Mesures possibles

Nous réalisons des mesures de spectroscopie optique dans la gamme du proche UV-visible (250-800 nm) sur des matériaux semiconducteurs de 5 à 300 K.

Spectroscopie optique classique

Etude en lumière blanche

Nous pouvons mesurer la réflectivité ou la transmission d’un échantillon avec une source xénon (230-2000 nm) en incidence normale. Figure 1 : Mesure de réflectivité et transmission d’un miroir de Bragg centré pour le proche UV [JAP 120, 093107 (2016)]

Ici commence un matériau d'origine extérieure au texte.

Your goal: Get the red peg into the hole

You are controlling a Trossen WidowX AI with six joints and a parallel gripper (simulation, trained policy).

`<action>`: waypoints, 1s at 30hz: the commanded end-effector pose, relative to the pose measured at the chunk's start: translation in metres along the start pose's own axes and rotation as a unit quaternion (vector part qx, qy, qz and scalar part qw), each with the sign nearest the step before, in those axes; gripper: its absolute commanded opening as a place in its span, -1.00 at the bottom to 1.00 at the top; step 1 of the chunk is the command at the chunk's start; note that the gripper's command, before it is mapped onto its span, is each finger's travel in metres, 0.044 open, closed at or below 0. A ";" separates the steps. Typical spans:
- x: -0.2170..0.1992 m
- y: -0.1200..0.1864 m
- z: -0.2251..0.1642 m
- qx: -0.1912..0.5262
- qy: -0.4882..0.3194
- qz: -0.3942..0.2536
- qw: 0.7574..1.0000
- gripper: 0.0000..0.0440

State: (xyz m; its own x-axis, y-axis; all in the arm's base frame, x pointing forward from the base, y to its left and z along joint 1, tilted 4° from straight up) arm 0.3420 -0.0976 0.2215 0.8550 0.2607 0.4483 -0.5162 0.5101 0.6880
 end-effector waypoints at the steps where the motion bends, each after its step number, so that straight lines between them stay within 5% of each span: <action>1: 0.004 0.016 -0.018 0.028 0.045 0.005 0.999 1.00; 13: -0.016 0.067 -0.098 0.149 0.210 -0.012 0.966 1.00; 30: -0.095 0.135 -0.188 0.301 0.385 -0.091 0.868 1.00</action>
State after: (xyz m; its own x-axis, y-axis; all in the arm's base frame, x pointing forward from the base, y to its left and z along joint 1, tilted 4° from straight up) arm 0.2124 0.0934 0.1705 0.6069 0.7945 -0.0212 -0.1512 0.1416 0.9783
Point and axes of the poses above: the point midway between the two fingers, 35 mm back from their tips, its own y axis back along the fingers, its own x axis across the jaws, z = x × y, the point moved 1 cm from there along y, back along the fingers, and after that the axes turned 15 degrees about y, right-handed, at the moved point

Etude sous excitation laser Des mesures de photoluminescence peuvent être réalisées de 5 à 300 K sous excitation continue ou impulsionnelle. La taille du faisceau de pompe peut être ajusté d’un diamètre de 2 µm jusqu’à plusieurs dizaines de µm. La puissance moyenne de l’injection optique est mesurée en temps réel et peut varier de la dizaine de nW jusqu’à quelques mW. Le signal détecté peut être polarisé (champ électrique perpendiculaire ou parallèle au plan d’incidence). Il est aussi possible de réaliser des mesures résolues en angle de 0 à 90° à température ambiante. Figure 2 : Photoluminescence de ZnO massif à 5 K sous excitation continue. Micro-photoluminescence en puissance sur une microcavité GaN à température ambiante sous excitation impulsionnelle [APL 104 241113 (2014)].

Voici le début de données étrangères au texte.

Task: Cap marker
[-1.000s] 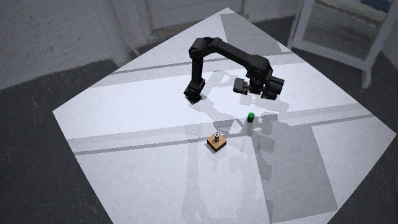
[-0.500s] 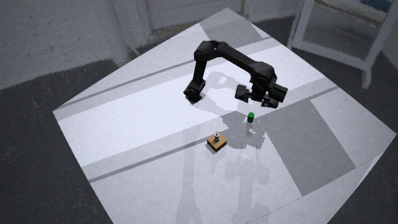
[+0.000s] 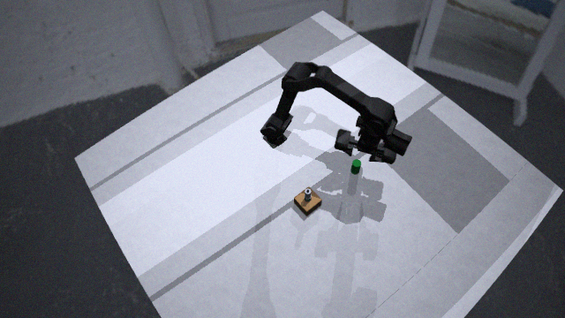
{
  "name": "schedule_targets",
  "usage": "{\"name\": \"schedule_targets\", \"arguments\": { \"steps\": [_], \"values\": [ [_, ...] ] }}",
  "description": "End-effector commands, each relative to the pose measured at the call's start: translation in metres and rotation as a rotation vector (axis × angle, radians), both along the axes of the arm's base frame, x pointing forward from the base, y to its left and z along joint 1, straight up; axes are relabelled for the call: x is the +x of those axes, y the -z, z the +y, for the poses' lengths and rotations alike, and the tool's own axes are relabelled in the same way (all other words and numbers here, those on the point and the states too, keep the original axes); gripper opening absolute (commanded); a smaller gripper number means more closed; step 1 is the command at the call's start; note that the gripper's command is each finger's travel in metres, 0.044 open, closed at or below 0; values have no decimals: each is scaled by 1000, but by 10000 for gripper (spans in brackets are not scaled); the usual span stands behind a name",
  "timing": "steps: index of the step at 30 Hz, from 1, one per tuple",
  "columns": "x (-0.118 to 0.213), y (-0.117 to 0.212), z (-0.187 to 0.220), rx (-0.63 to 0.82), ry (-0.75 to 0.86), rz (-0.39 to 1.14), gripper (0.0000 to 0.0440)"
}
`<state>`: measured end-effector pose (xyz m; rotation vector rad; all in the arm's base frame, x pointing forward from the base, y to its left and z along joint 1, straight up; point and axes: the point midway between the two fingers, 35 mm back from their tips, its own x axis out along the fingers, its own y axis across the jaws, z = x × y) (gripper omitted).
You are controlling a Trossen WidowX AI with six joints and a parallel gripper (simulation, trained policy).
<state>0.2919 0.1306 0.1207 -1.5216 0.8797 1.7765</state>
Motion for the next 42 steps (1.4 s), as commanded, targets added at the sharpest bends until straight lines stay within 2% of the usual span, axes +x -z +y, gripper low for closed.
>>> {"name": "schedule_targets", "arguments": {
  "steps": [1,24,28,34,42],
  "values": [
    [2,7,-2,-21,-14,7,293],
    [-9,56,-5,-77,-140,76,253],
    [-10,61,-5,-86,-163,69,220],
    [-8,53,-6,-89,-184,36,71],
    [3,27,-13,-84,-181,-27,80]
  ]
}}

Spectroscopie optique avancée

Imagerie en espace réel et en espace réciproque

Avec un objectif de microscope il est possible de faire de l’imagerie en espace réel, c’est-à-dire de regarder la surface de l’échantillon avec un grandissement de x30 ou x150 et ainsi faire des mesures en un point spécifique ou sur des nano- ou micro-structures uniques (figure 3). Il est aussi possible d’imager le plan de Fourier (espace réciproque, émission en champ lointain) pour connaitre l’émission angulaire (±30°) en un point de l’échantillon. Figure 3 : Image en espace réel de l’émission d’un micro-fil GaN. Image en espace réciproque de l’émission angulaire d’une microcavité GaN à 350 K, effet laser à polaritons.

Mélange à 4 ondes dégénéré en fréquence

La spectroscopie de mélange à 4 ondes est une méthode qui permet de mesurer le temps de décohérence (T2) d’un système. Les impulsions k1 et k2 sont envoyées sur l’échantillon avec un intervalle de temps τ. Ces deux impulsions vont créer chacune une polarisation. Les deux polarisations interagissent pour former un réseau suivant la direction k2-k1. La seconde impulsion va s’autodiffracter sur ce réseau dans la direction 2k2-k1 ; c’est ce signal qui est détecté lors d’une résolution temporelle ou spectrale.

Figure 4 : Mesures de mélange à quatre ondes résolue en temps et résolue spectralement dans ZnO à 5 K [PRB 90, 045204 (2014).